>>

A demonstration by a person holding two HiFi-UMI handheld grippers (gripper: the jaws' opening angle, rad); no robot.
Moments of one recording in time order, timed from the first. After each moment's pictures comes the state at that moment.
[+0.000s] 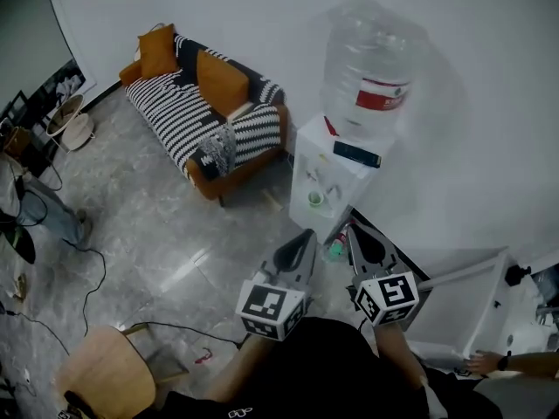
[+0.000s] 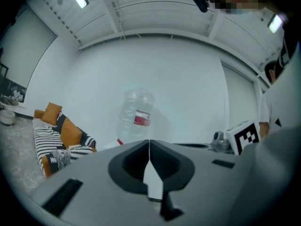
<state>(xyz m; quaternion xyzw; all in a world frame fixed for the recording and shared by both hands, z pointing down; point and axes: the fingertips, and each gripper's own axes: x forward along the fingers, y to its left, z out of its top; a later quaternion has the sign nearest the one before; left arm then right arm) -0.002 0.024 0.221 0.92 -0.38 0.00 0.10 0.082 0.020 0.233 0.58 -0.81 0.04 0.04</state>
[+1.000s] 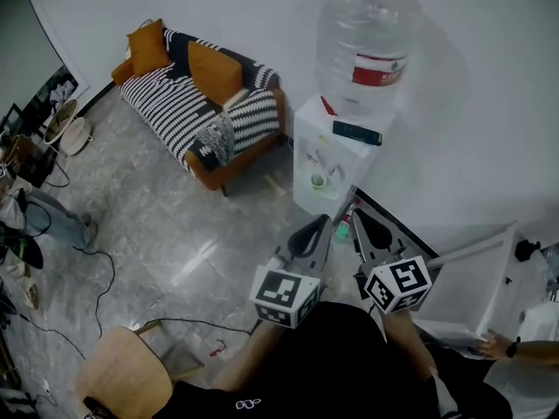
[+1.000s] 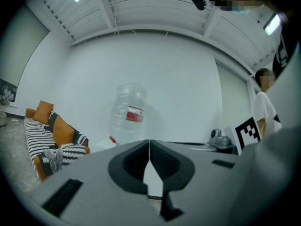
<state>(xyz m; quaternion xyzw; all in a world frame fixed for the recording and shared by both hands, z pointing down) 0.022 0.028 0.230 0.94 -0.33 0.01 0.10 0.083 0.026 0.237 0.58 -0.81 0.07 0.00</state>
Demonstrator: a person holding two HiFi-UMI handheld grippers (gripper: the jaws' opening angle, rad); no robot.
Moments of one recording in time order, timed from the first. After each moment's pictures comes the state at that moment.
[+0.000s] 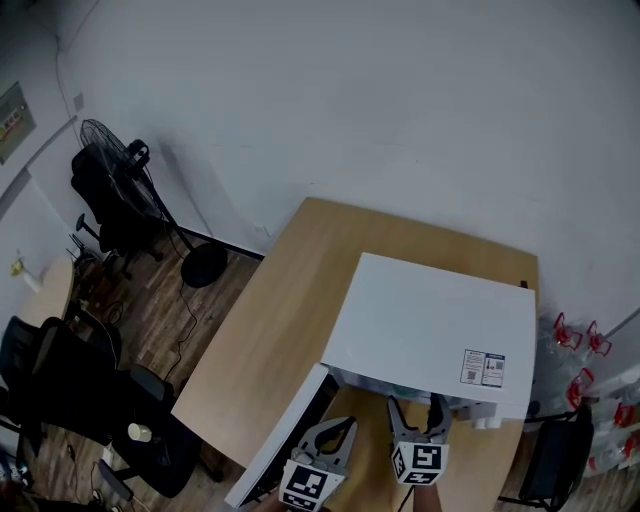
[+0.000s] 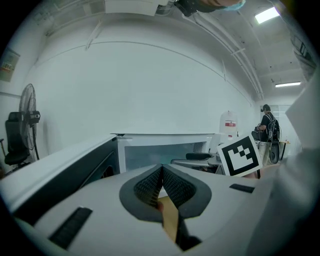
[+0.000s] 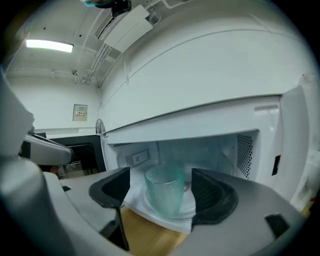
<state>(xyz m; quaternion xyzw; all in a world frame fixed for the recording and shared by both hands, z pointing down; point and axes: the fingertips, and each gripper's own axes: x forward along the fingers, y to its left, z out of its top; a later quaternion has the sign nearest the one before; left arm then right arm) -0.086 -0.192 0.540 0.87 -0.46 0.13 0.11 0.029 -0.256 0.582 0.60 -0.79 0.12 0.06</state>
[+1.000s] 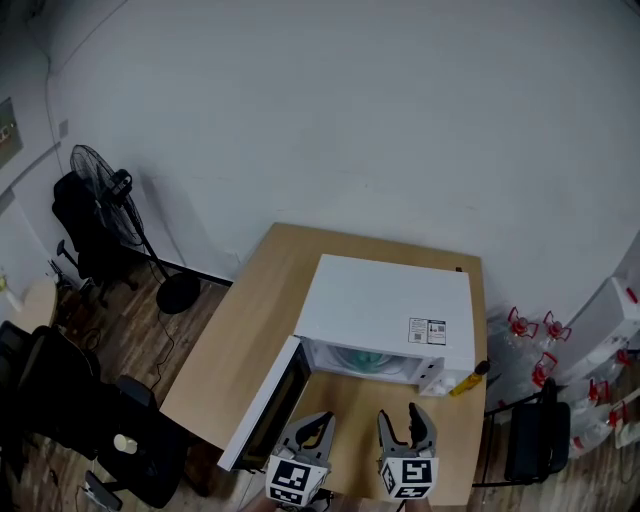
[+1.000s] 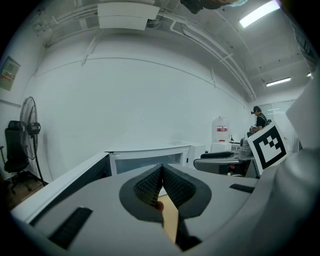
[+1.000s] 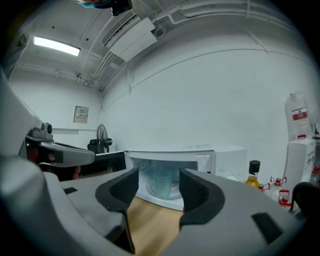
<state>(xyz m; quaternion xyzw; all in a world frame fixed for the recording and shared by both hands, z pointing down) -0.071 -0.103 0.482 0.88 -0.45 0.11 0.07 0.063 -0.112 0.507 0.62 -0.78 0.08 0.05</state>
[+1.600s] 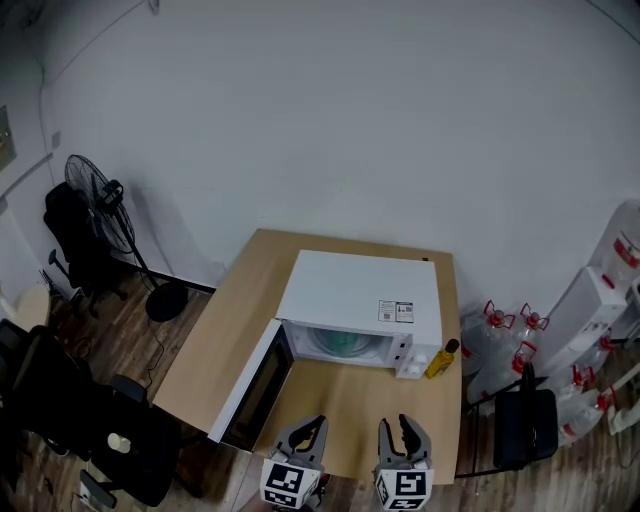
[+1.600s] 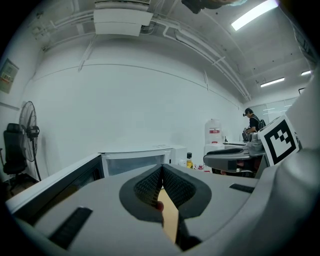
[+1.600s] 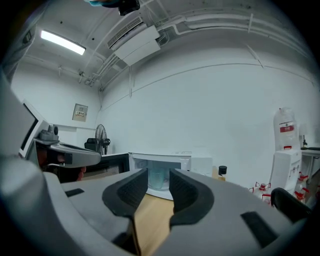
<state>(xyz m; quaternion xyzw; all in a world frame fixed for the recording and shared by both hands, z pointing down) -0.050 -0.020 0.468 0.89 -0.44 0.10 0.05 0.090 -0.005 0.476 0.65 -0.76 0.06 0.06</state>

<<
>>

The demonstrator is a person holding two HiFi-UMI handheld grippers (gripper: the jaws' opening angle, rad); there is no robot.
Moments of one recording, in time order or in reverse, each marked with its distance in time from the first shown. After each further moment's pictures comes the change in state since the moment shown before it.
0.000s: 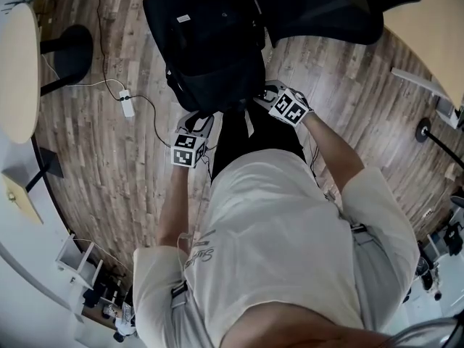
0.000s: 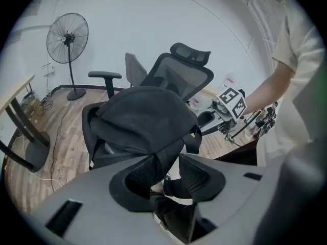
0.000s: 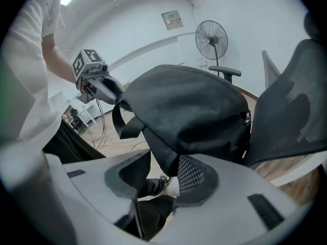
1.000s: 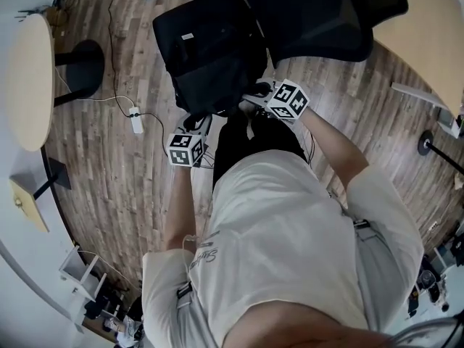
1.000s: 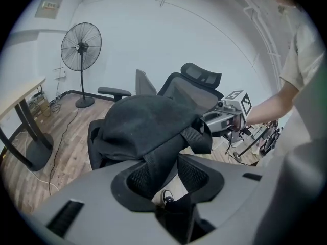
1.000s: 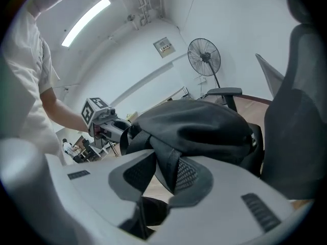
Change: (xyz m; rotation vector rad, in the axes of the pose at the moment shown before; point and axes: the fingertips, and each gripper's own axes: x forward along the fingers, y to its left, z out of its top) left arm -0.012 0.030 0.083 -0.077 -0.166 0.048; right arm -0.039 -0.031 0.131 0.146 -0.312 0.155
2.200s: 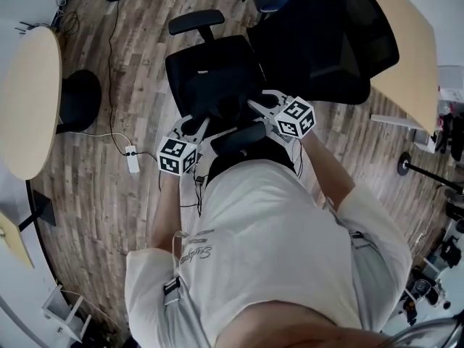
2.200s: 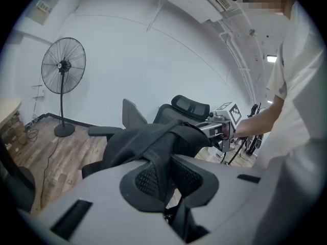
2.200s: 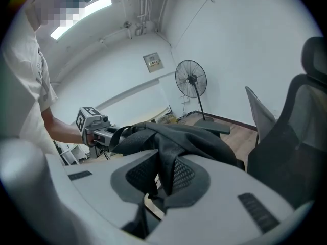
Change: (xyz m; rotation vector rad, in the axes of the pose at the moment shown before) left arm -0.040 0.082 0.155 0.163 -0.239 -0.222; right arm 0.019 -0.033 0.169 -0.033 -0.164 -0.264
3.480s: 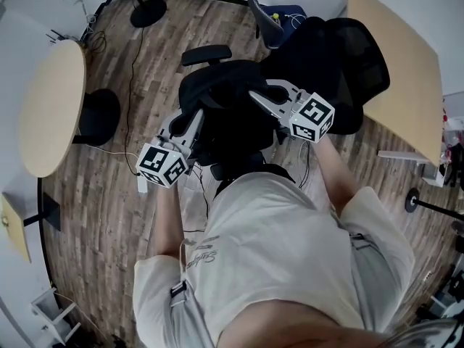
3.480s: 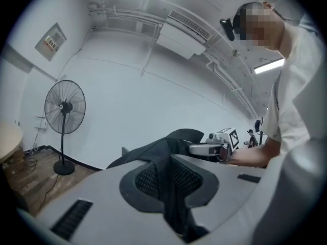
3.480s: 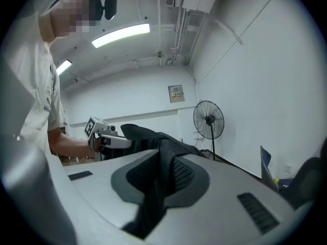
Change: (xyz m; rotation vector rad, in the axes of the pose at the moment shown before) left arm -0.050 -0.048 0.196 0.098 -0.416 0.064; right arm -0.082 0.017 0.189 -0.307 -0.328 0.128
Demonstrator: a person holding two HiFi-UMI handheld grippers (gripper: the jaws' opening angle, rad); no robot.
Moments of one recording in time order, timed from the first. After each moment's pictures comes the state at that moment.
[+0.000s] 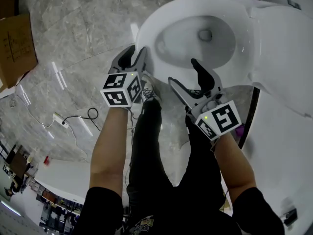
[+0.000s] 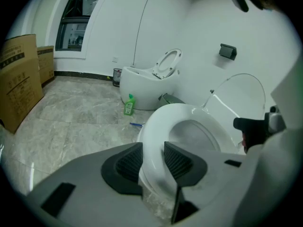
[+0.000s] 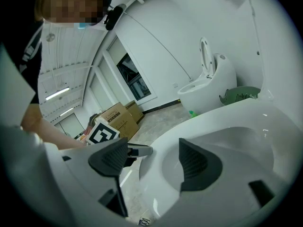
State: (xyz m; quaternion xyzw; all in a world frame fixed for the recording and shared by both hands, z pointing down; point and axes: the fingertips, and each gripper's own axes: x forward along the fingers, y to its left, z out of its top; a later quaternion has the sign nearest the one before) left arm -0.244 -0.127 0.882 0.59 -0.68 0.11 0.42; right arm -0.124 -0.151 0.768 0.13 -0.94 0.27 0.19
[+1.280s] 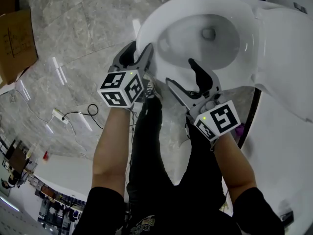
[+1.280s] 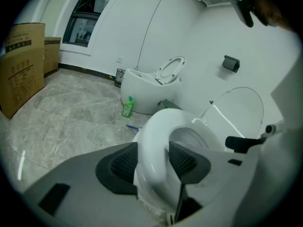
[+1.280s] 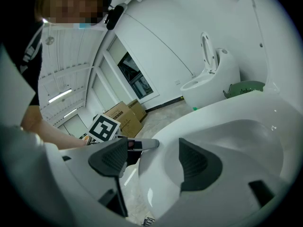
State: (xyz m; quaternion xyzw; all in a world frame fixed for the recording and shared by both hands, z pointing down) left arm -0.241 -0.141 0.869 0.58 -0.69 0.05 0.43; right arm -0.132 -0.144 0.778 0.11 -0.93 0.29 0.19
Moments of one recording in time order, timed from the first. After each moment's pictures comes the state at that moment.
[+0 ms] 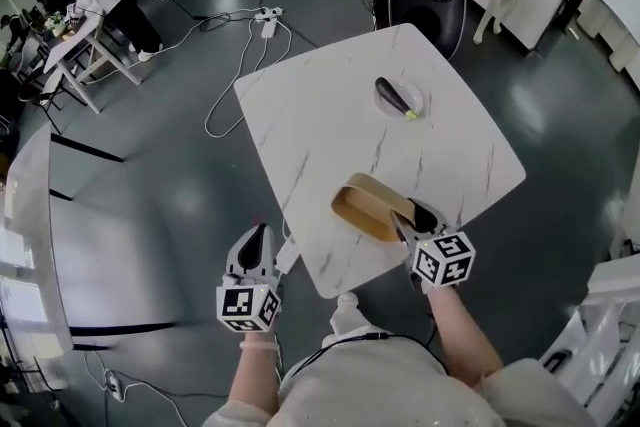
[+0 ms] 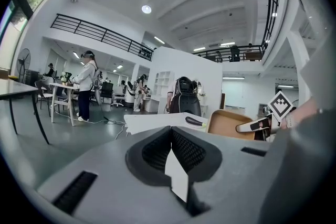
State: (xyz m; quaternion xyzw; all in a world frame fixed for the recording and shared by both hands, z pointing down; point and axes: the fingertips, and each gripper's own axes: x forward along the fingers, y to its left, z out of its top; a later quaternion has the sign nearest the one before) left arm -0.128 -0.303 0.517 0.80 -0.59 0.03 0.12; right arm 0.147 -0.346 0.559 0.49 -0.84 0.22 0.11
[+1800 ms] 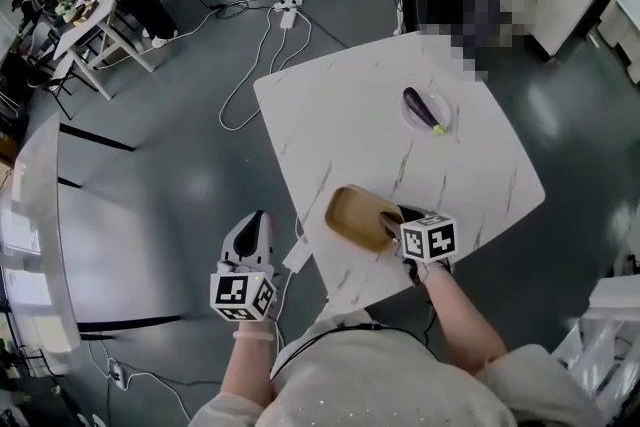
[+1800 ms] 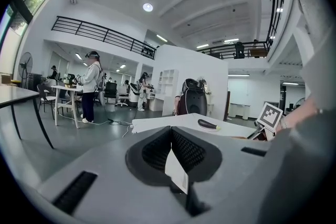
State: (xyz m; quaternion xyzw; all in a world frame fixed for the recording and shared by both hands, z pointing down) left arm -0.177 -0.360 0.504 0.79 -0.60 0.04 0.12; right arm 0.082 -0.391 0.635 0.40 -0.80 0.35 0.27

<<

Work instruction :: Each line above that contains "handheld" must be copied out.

Expected answer ::
A demonstration by a person holding two HiFi-UMI handheld grippers (gripper: the jaws' opening angle, rad); no robot.
Demonstrator: a person holding two HiFi-UMI handheld grippers (gripper: the jaws' opening angle, rad); no robot.
The demonstrator is a person holding two HiFi-UMI handheld grippers (gripper: the jaws' opening angle, rad); there is no robot.
Demonstrator: a person holding two HiFi-UMI handheld grippers (gripper: the jaws' opening angle, rad); no robot.

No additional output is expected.